Сон - тайны и парадоксы | страница 45



Вместе с сознанием выключается и способность мыслить логически и отвлеченно. Образы, заполняющие сцену, приходят из кратковременной памяти, поставляющей обрывки впечатлений дня, и из долговременной памяти, извлекающей следы прошлого. Ассоциации, по которым сочетаются эти прежние и новые следы, не всегда логичны и почти всегда произвольны. Они основаны на том сходстве, которое предпочитают видеть в предметах поэты. А руководит выбором этих ассоциаций не только случайность, но и та внутренняя установка личности, которая настоятельно требует разрядки, требует свободного, не знающего никаких ограничений проявления. Странно было бы, если бы во всех этих условиях возникали не фантастические, а реалистические сюжеты.

Язык наших снов — это язык без грамматики. Грамматика — привилегия бодрствующего сознания. Мы мыслим во сне не просто образами, а образами-символами, в которых сконцентрированы наши стремления, и место, принадлежащее грамматике, насыщено напряженным эмоциональным содержанием глубоко личного характера. Многие исследователи сравнивают наше мышление во сне с дологическим эмоционально-образным мышлением наших далеких предков. Такое же мышление присуще и маленьким детям, великим охотникам не только слушать сказки, но и сочинять их самим себе, превращая угол комнаты в целый мир.

Не так уж давно, говорят исследователи, человечество стало взрослым и приобрело способность судить обо всем логично. Да и, по правде говоря, не так уж часто мы, думая о чем-нибудь, следуем формальной логике. Когда мы смотрим спектакль, всем сердцем отдаваясь тому, что происходит на сцене, и с трепетом ожидая развязки, разве не верим мы тогда в реальность самого невероятного, разве думаем о том, что все, что нам показывают, чистейший вымысел? В этот миг мы дети, и все драматурги и поэты, сочиняя свои пьесы и поэмы, и все художники, рисуя свои картины, а все композиторы, сочиняя свои симфонии, — все они немного дети, потому что ничего нельзя сочинить без детской веры в реальность творимого мира и по-детски настойчивого желания убедить нас, что мир этот существует на самом деле.

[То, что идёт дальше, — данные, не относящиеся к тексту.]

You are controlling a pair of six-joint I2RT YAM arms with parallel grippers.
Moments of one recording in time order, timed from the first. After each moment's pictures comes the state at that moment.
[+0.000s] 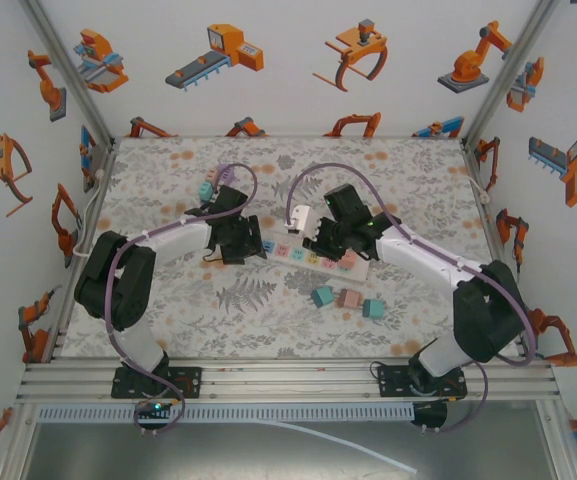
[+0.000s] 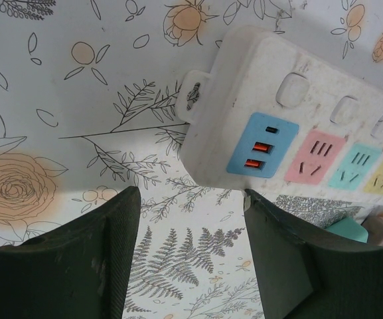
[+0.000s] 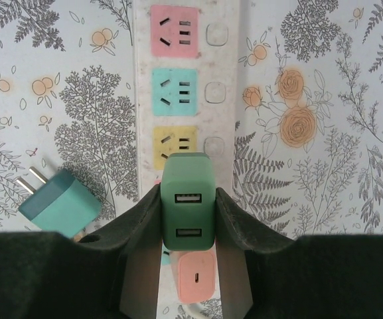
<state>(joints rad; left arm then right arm) -0.55 1.75 1.06 -0.40 0.09 -0.65 0.63 1.52 1.06 -0.44 -0.28 -0.69</state>
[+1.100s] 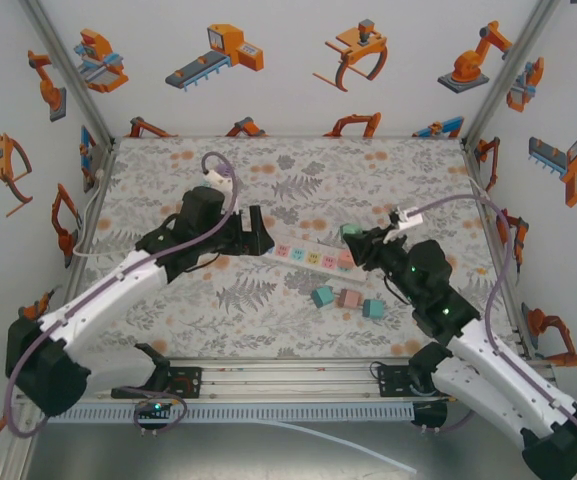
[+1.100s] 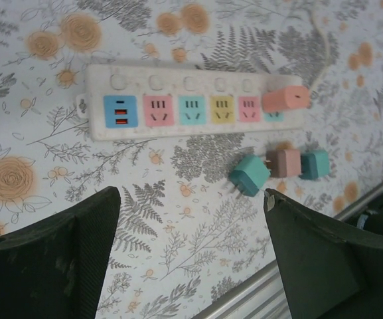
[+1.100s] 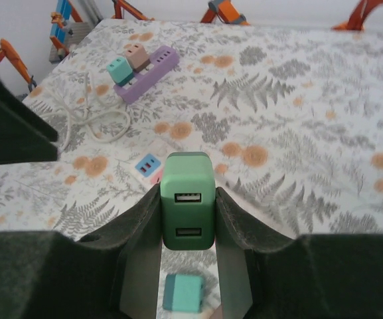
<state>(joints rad) -0.68 1.18 0.97 -0.38 0.08 -0.46 0.63 0.64 0.50 0.05 0.07 0.30</state>
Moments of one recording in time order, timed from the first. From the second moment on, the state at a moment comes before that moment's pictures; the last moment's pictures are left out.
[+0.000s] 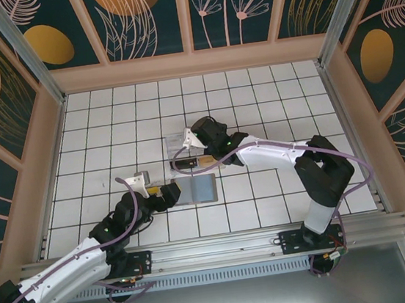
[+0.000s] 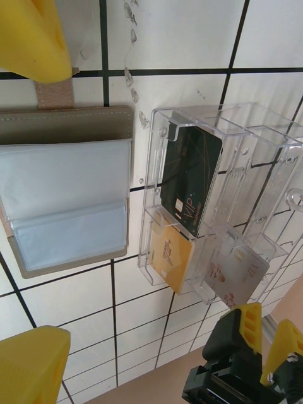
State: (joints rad) left arm -0.80 0.63 0.15 0.05 -0.13 -0.84; right arm 0.85 1.71 1.13 -0.19 0.54 -0.79
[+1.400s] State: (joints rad) left arm -0.80 1.20 0.30 0.14 -0.03 -0.95; right arm 0.93 1.53 0.59 0.06 -0.03 0.56
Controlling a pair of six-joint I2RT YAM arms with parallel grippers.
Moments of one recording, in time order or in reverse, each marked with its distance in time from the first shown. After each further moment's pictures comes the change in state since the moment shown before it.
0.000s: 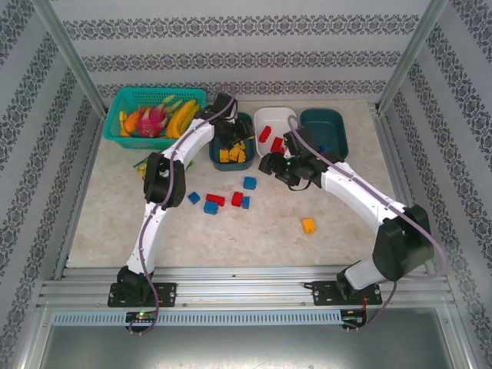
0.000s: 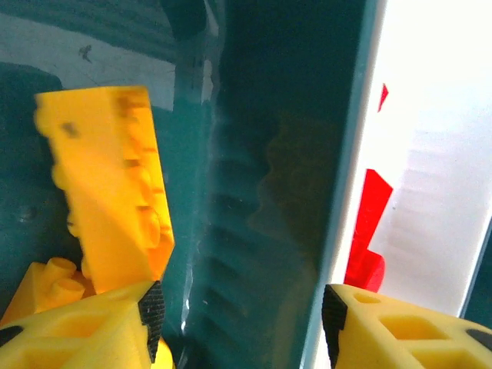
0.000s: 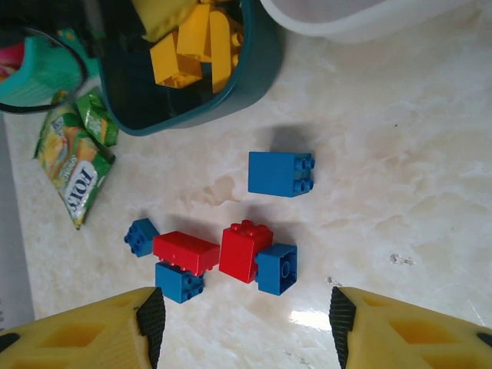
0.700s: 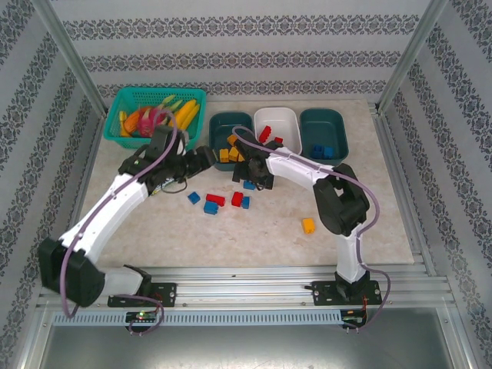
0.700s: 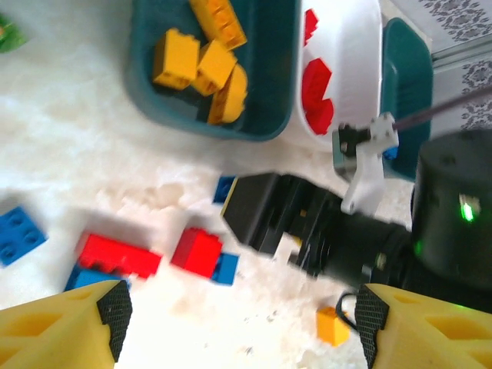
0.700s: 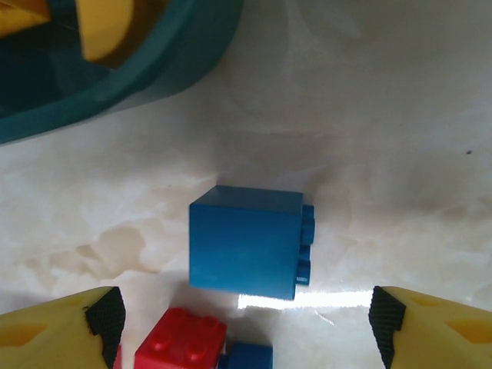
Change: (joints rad) left arm 0.001 -1.242 -1.192 0.145 -0.152 -0.007; right arm 0.159 0.531 0.368 -0.175 0.256 0.009
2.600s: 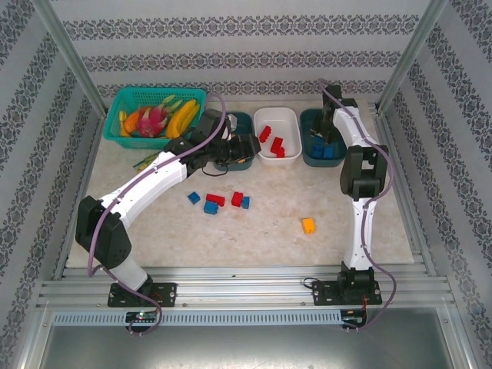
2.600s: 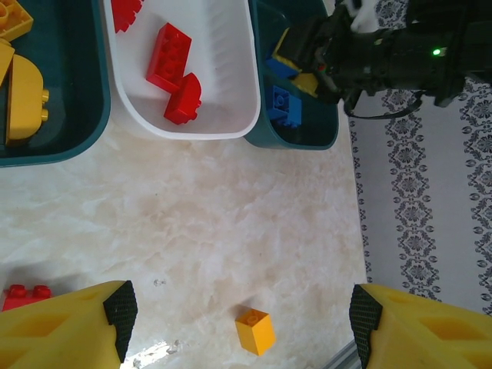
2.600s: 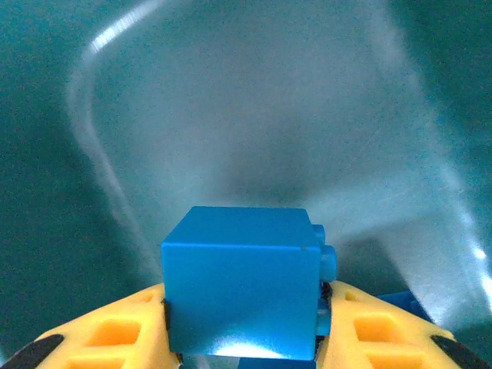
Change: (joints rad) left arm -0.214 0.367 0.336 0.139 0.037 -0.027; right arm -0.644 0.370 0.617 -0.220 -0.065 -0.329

Конечно, искусство — не сон. Любая фантазия развивается в нем по логике идейного замысла, развития характеров, в единстве не только с душою художника, но и с тем реальным миром, к которому обращено его творение, делами и заботами которого он полон сам. Художник ищет и способ освободиться от того, что переполняет его, ищет своего рода разрядки, очищения. Об искусстве как об освобождении говорили Гете, Хемингуэй и многие другие. Нет, искусство не сон и сон не искусство, не творчество, но есть в творчестве и в снах общие черты, питаемые общим источником — памятью, есть общий язык, общие способы связей. Недаром творят во сне поэты и ученые, и недаром так много снов в литературе — сны Пьера и князя Андрея, Николеньки и Пети, Татьяны и Гринева. Четыре сна видит Вера Павловна и четыре сна Анна Каренина — ярчайшие сны, в которых сосредоточиваются главные мысли писателей.